== What you need to do ==
Would you please write out each entry that follows, exactly as written?

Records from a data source
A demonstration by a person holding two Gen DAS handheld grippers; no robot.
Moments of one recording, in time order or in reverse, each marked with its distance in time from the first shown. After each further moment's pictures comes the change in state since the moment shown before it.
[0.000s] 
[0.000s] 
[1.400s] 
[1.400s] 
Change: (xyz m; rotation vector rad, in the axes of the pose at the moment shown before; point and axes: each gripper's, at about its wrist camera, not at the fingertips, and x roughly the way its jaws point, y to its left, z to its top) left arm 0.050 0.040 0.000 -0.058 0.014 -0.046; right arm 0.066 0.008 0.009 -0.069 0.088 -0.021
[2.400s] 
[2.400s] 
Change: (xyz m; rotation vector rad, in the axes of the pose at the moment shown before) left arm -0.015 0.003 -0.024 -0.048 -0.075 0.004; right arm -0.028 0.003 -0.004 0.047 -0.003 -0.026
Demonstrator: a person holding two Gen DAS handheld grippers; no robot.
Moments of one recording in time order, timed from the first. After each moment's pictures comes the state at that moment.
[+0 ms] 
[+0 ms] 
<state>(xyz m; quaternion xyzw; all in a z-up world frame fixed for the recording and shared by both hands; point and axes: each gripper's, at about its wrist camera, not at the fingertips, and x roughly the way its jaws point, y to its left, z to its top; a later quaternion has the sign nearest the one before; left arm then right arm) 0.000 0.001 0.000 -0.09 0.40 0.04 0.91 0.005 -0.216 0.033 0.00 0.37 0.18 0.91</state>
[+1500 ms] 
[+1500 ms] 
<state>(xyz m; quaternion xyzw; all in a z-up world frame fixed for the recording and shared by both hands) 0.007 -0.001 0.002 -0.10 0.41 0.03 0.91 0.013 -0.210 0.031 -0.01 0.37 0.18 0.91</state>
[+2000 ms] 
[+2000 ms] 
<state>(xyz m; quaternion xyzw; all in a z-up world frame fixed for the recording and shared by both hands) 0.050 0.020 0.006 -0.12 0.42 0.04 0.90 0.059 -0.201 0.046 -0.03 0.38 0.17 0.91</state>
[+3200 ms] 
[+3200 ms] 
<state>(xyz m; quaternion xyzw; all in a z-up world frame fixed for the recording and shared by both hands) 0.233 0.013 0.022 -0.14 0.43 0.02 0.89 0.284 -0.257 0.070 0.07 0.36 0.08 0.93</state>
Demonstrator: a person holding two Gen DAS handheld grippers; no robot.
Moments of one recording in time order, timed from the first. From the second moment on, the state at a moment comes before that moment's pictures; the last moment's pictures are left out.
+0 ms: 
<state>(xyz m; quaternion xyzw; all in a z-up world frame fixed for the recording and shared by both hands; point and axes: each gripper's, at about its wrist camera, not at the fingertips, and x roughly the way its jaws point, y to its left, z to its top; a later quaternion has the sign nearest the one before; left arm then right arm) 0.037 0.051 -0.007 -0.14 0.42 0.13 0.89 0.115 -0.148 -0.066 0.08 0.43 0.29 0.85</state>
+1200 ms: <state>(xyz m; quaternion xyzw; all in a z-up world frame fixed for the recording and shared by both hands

== Exercise solution ==
A demonstration by a person holding two Gen DAS handheld grippers; no robot.
Moments of one recording, in time order or in reverse, each marked with its distance in time from the first shown. After each further moment's pictures comes the change in state since the moment shown before it.
[0.000s] 
[0.000s] 
[1.400s] 
[1.400s] 
Change: (xyz m; rotation vector rad, in the axes of the pose at the moment shown before; point and axes: each gripper's, at about its wrist camera, not at the fingertips, and x roughly the way its jaws point, y to its left, z to its top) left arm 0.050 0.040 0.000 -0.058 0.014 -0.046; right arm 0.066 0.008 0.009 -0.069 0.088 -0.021
[2.400s] 
[2.400s] 
Change: (xyz m; rotation vector rad, in the axes of the pose at the moment shown before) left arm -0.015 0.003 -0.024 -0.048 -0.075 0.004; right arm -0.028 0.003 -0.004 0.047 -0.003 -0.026
Demonstrator: a person holding two Gen DAS handheld grippers; no robot.
Moments of one recording in time order, timed from the first. After each moment's pictures comes the state at that moment.
[+0 ms] 
[+0 ms] 
<state>(xyz m; quaternion xyzw; all in a z-up world frame fixed for the recording and shared by both hands; point and axes: each gripper's, at about its wrist camera, not at the fingertips, and x roughly the way its jaws point, y to its left, z to its top; a later quaternion has the sign nearest the one before; left arm then right arm) 0.000 0.001 0.000 -0.09 0.40 0.04 0.91 0.005 -0.216 0.033 0.00 0.37 0.18 0.91</state>
[+1500 ms] 
[+1500 ms] 
<state>(xyz m; quaternion xyzw; all in a z-up world frame fixed for the recording and shared by both hands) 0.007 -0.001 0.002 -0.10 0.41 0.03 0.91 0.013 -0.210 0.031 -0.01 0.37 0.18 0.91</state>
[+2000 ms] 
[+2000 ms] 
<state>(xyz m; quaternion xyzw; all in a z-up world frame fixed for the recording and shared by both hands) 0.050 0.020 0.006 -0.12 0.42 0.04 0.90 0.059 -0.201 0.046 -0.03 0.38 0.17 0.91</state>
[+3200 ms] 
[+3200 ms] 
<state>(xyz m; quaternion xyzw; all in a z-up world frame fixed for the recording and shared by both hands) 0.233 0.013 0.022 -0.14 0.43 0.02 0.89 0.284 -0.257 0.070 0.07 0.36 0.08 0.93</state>
Demonstrator: a person holding two Gen DAS handheld grippers; no robot.
Moments of one recording in time order, timed from the first. From the second moment on, the state at a moment comes before that moment's pictures; the last moment's pictures are left out.
+0 ms: 
<state>(xyz m; quaternion xyzw; all in a z-up world frame fixed for the recording and shared by both hands; point and axes: each gripper's, at about its wrist camera, not at the fingertips, and x roughly the way its jaws point, y to its left, z to its top; a later quaternion has the sign nearest the one before; left arm then right arm) 0.037 0.051 -0.007 -0.14 0.42 0.13 0.89 0.115 -0.148 -0.066 0.08 0.43 0.29 0.85</state>
+1200 ms: <state>(xyz m; quaternion xyzw; all in a z-up world frame fixed for the recording and shared by both hands

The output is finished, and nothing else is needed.